Word for word, restate all of the data shown below.

******

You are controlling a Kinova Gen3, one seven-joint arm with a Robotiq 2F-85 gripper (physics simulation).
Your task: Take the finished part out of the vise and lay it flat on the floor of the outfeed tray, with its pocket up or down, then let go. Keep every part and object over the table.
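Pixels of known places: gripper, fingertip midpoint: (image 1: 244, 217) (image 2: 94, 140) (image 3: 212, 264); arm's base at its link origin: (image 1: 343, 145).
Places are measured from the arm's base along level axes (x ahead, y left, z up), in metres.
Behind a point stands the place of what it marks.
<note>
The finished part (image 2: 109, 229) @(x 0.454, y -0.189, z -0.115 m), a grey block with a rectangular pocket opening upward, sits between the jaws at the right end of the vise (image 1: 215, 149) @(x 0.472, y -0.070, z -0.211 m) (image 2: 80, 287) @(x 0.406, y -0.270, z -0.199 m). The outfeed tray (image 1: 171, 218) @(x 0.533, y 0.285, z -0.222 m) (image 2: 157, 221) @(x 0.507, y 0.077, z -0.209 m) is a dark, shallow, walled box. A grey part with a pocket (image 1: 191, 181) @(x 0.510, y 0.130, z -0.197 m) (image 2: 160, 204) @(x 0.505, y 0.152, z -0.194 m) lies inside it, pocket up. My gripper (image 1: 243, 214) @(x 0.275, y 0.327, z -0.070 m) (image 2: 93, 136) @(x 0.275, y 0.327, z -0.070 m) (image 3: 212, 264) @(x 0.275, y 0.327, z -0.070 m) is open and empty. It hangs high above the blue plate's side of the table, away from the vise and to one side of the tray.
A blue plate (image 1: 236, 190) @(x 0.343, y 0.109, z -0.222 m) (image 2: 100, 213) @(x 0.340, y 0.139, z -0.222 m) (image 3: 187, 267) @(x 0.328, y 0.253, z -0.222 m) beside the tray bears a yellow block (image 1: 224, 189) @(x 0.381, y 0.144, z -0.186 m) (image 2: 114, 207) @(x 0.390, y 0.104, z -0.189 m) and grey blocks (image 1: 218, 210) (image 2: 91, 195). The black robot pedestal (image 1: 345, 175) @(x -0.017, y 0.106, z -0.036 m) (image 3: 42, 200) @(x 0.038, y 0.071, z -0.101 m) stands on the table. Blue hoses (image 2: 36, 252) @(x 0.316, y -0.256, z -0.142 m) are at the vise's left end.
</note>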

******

→ Answer section
You are controlling a Kinova Gen3, one seven-joint arm with a Robotiq 2F-85 gripper (physics simulation).
Your task: Take the finished part out of the vise and lay it flat on the floor of the outfeed tray, with its pocket up or down, then let go. Keep every part and object over the table.
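Pixels of known places: gripper, fingertip midpoint: (image 1: 244, 217) (image 2: 94, 140) (image 3: 212, 264); arm's base at its link origin: (image 1: 343, 145).
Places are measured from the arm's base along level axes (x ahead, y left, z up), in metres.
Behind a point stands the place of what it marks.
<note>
The finished part (image 2: 109, 229) @(x 0.454, y -0.189, z -0.115 m), a grey block with a rectangular pocket opening upward, sits between the jaws at the right end of the vise (image 1: 215, 149) @(x 0.472, y -0.070, z -0.211 m) (image 2: 80, 287) @(x 0.406, y -0.270, z -0.199 m). The outfeed tray (image 1: 171, 218) @(x 0.533, y 0.285, z -0.222 m) (image 2: 157, 221) @(x 0.507, y 0.077, z -0.209 m) is a dark, shallow, walled box. A grey part with a pocket (image 1: 191, 181) @(x 0.510, y 0.130, z -0.197 m) (image 2: 160, 204) @(x 0.505, y 0.152, z -0.194 m) lies inside it, pocket up. My gripper (image 1: 243, 214) @(x 0.275, y 0.327, z -0.070 m) (image 2: 93, 136) @(x 0.275, y 0.327, z -0.070 m) (image 3: 212, 264) @(x 0.275, y 0.327, z -0.070 m) is open and empty. It hangs high above the blue plate's side of the table, away from the vise and to one side of the tray.
A blue plate (image 1: 236, 190) @(x 0.343, y 0.109, z -0.222 m) (image 2: 100, 213) @(x 0.340, y 0.139, z -0.222 m) (image 3: 187, 267) @(x 0.328, y 0.253, z -0.222 m) beside the tray bears a yellow block (image 1: 224, 189) @(x 0.381, y 0.144, z -0.186 m) (image 2: 114, 207) @(x 0.390, y 0.104, z -0.189 m) and grey blocks (image 1: 218, 210) (image 2: 91, 195). The black robot pedestal (image 1: 345, 175) @(x -0.017, y 0.106, z -0.036 m) (image 3: 42, 200) @(x 0.038, y 0.071, z -0.101 m) stands on the table. Blue hoses (image 2: 36, 252) @(x 0.316, y -0.256, z -0.142 m) are at the vise's left end.
</note>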

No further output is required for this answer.